Шутник-Душский, болтали на пляже, якобы исключительно смеха ради – смеялись под навесом до колик, когда он хвастливо приволакивал очередной шедевр мазилы – очередной плод рукоблудия по-Соркину – и, доказывая скуповатому клиницисту, что не переплатил, во всяком случае не бросил на ветер деньги, на манер занудного музейного экскурсовода принимался превозносить достоинства композиции, колорита, а Женя, Марина, Нюся, охотно изображали дурашливых, с вылупленными глазами и разинутыми ртами, профанов-зрителей… – да, под хохот сопляжников Душский покупал за сезон несколько аляповатых холстов.
Причуды циничного шутника имели вполне серьёзную подоплёку.
Душский, трубадур венских теорий, тонкий толкователь сновидений, эротических импульсов, успешно практиковал в печально прославленной психбольнице, однако не смущался признаваться, пусть в узком кругу, что душевные болезни принципиально неизлечимы, медикаменты лишь подавляют волю; с чистым сердцем он облегчал участь шизофреников-параноиков душем «шарко». Но и примитивно-аляповатая красочность умиротворяла по наблюдениям Леонида Исаевича свихнувшихся пациентов. Душский, когда пикировался с Соркиным у кромки волн, не врал – именно для душевной терапии заботливый оригинал-психиатр скупал, развешивал вдоль больничного коридора цветники с тополями, морем, горой вдали.

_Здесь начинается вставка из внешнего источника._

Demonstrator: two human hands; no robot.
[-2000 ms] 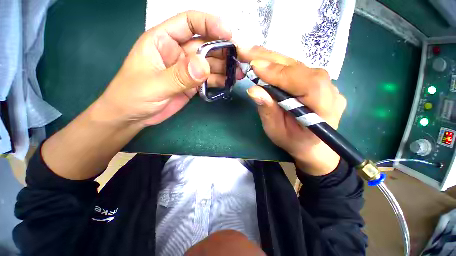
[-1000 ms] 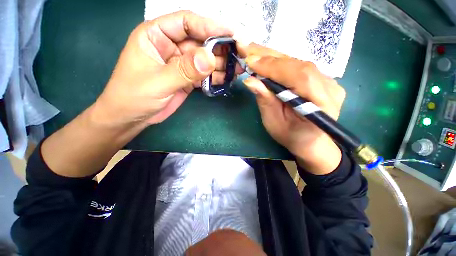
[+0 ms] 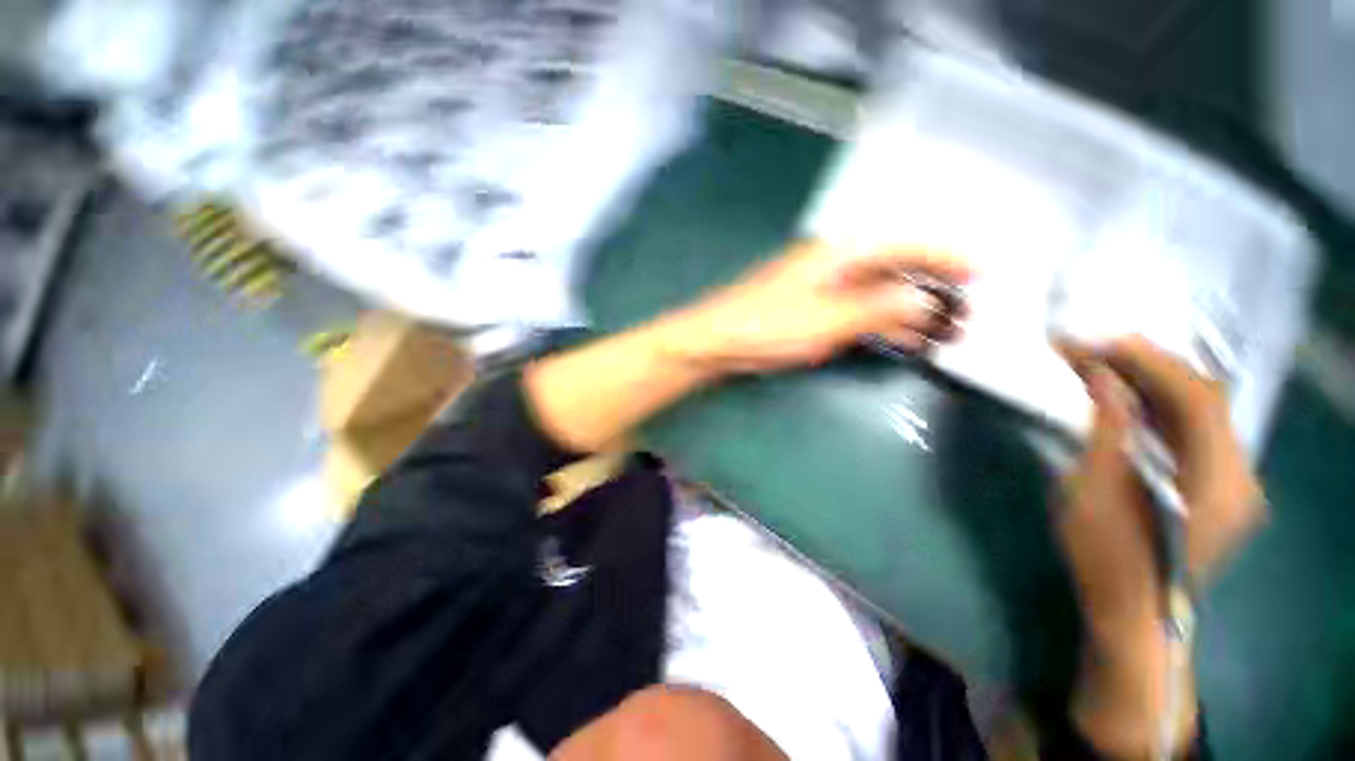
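Observation:
The view is strongly blurred. My left hand [image 3: 810, 309] is at the white parts tray's near-left edge, its fingers closed on a small dark frame [image 3: 936, 305]. My right hand [image 3: 1152, 446] is over the tray's near-right part. It holds the pen tool [image 3: 1177, 558], seen as a blurred dark and pale streak running down toward the wrist. The pen's tip cannot be made out. The white parts tray [image 3: 951, 164] lies behind both hands; small parts in it cannot be told apart.
A whitish film [image 3: 595, 193] over rows of dark shapes [image 3: 401, 134] covers the upper left. A brown cardboard carton [image 3: 390, 390] stands below it. Yellow-black tape [image 3: 231, 253] marks the grey floor. The green bench [image 3: 803, 461] lies in front of me.
The view has swung left, bringing film, carton and floor into sight and taking the control unit out. My hands have moved apart, and the pen is away from the frame.

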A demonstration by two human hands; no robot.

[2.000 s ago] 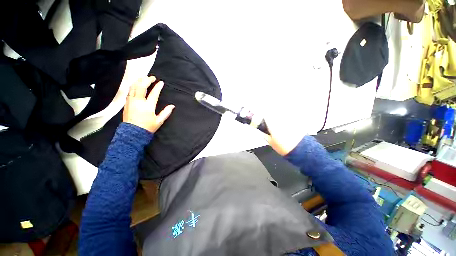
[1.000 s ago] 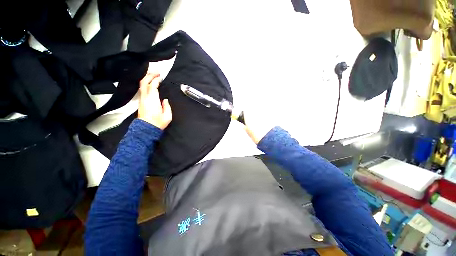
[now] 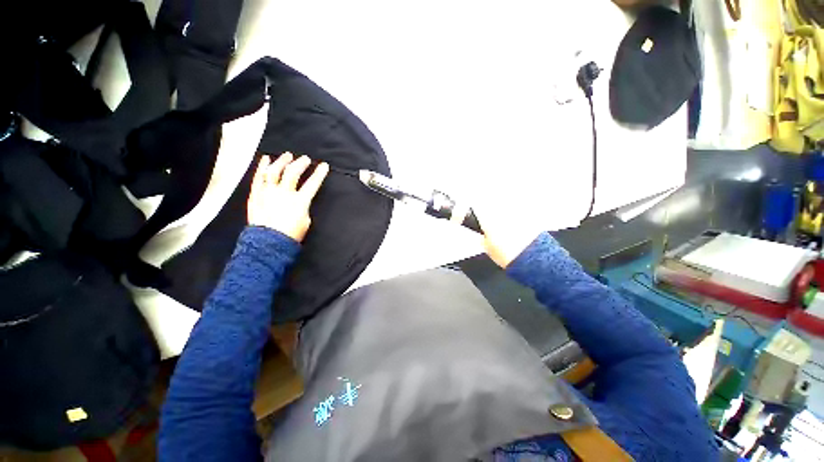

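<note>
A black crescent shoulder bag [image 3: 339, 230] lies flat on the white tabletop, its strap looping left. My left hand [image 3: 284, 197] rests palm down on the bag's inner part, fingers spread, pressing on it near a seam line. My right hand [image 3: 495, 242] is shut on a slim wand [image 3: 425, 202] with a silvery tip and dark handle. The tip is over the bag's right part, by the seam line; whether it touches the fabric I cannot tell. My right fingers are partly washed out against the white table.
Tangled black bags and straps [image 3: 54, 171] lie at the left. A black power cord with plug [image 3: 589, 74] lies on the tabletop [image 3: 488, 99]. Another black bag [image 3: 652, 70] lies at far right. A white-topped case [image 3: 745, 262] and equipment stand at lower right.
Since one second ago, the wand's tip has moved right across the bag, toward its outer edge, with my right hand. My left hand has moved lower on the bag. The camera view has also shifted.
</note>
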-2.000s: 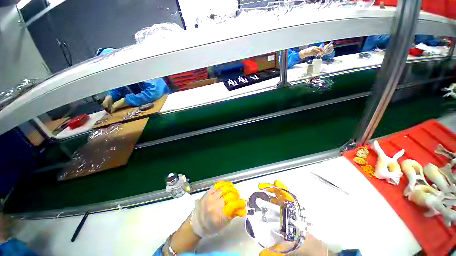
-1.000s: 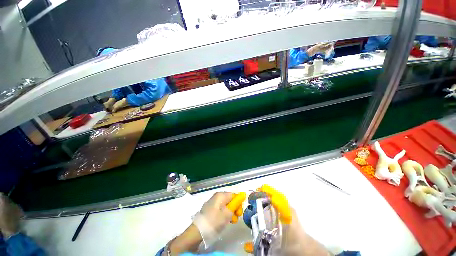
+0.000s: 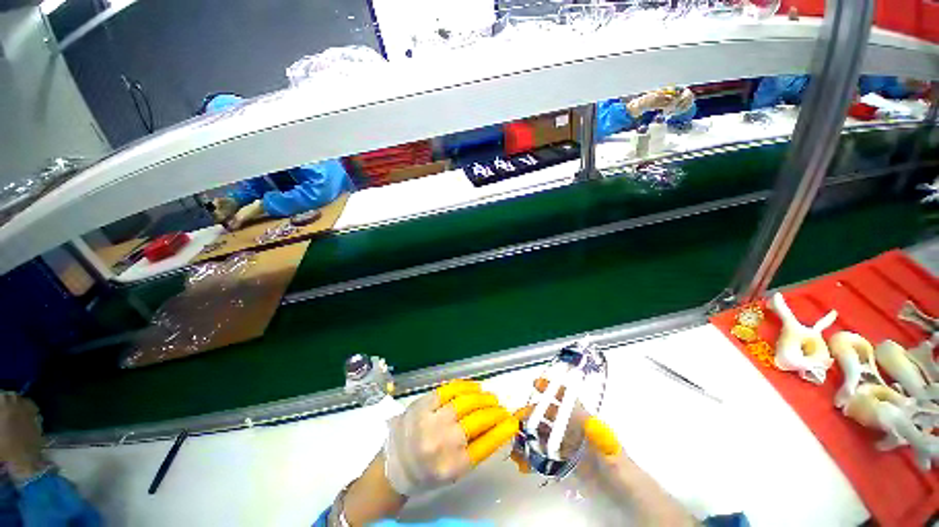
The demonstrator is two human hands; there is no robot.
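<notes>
A round, glossy clear and silvery housing with white strips and dark ends is held tilted above the white table. My right hand, with orange finger cots, grips it from the right and below. My left hand, in a thin whitish glove with orange finger cots, is at the housing's left edge. Its fingertips meet the edge; whether they grip it I cannot tell. Slim silver tweezers lie right of the hands.
A clear bottle stands at the table's back edge. A dark stick lies left. The red tray at right holds cream-white parts and orange finger cots. Another person's hand is at far left. A green conveyor runs behind.
The housing has been turned and raised slightly, now showing its white strips. My left hand's fingers have spread along its left side. The other person's hand at far left has shifted.
</notes>
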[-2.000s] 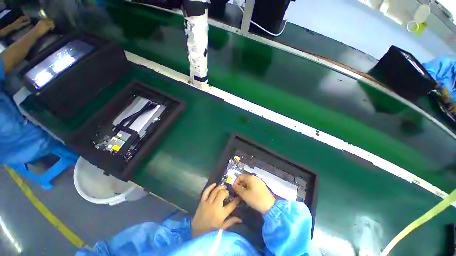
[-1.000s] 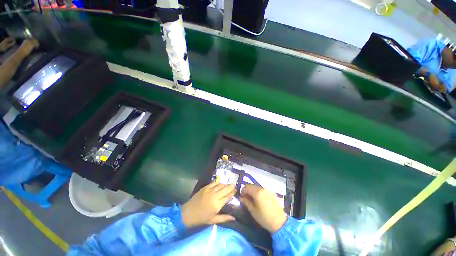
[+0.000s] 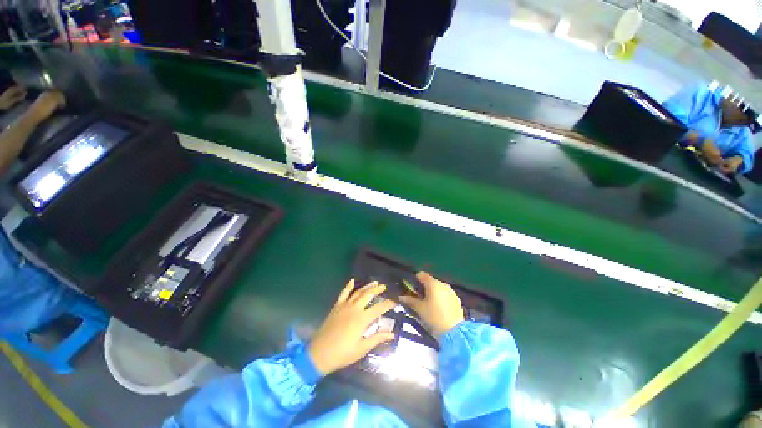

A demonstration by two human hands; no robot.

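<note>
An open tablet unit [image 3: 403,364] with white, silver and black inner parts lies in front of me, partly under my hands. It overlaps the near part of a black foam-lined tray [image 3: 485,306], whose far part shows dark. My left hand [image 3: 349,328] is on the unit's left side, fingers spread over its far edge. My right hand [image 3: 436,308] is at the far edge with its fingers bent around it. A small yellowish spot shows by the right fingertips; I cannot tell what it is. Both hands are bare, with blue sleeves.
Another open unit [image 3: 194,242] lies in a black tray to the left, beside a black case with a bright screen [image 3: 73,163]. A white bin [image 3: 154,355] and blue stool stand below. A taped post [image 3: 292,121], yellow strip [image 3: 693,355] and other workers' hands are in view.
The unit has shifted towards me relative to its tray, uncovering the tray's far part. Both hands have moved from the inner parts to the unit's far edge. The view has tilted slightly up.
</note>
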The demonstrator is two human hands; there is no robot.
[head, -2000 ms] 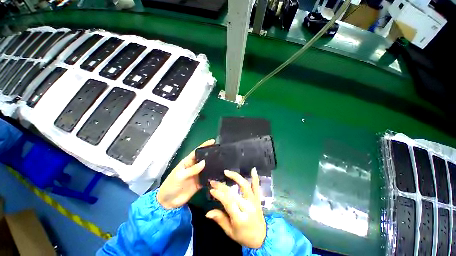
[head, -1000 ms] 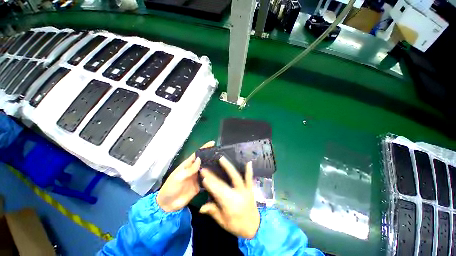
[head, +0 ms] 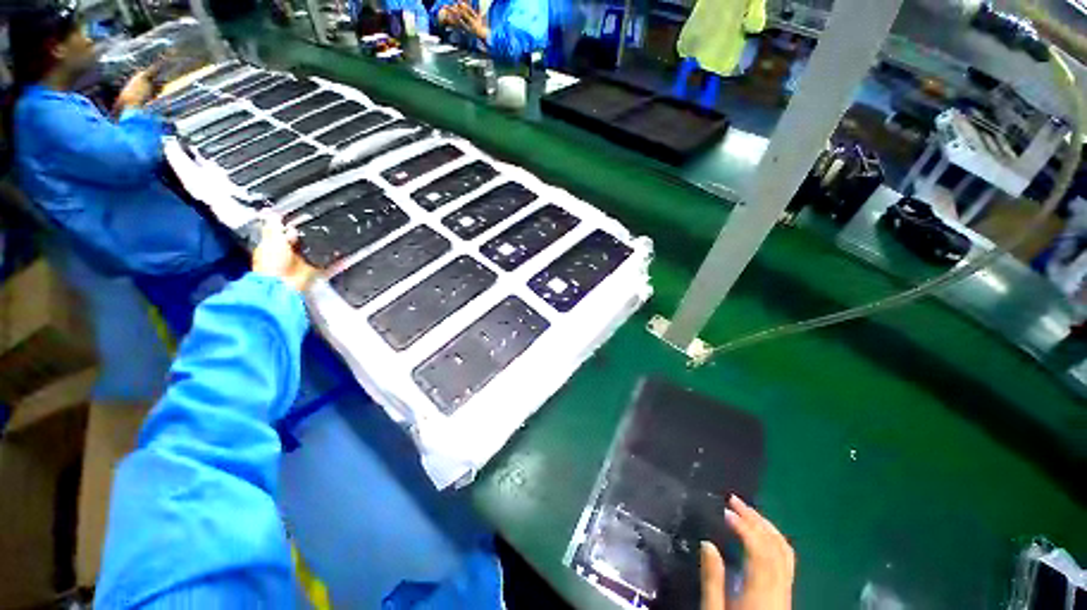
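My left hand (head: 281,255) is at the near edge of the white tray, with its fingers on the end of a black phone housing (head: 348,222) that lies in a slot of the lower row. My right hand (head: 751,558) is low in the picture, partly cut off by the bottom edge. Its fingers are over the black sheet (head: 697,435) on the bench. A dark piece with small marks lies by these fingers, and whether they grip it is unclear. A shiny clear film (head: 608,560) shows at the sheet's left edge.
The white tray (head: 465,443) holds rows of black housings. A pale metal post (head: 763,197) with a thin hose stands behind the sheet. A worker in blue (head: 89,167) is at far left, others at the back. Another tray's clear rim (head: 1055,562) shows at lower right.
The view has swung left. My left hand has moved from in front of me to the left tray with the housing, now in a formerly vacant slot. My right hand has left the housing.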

Под соседним навесом жена Грунина презрительно повторяла: на такую жалкую мазню может покуситься лишь человек с извращённым вкусом.
Ох, эта голубая… или синяя – синей неба! – гора.
Она возвышалась неподалёку от виллы, сразу за пляжем и холмиком, у которого обрывалась набережная – за холмиком, поросшим жёсткой желтоватой травой, колючками.
Илюше как-то вздумалось влезть на макушку горы, узнать, что там, за ней. Но сначала надо было одолеть холмик. Карабкался, обдирая кожу, царапаясь, шипы кололись… тут его настиг окрик матери.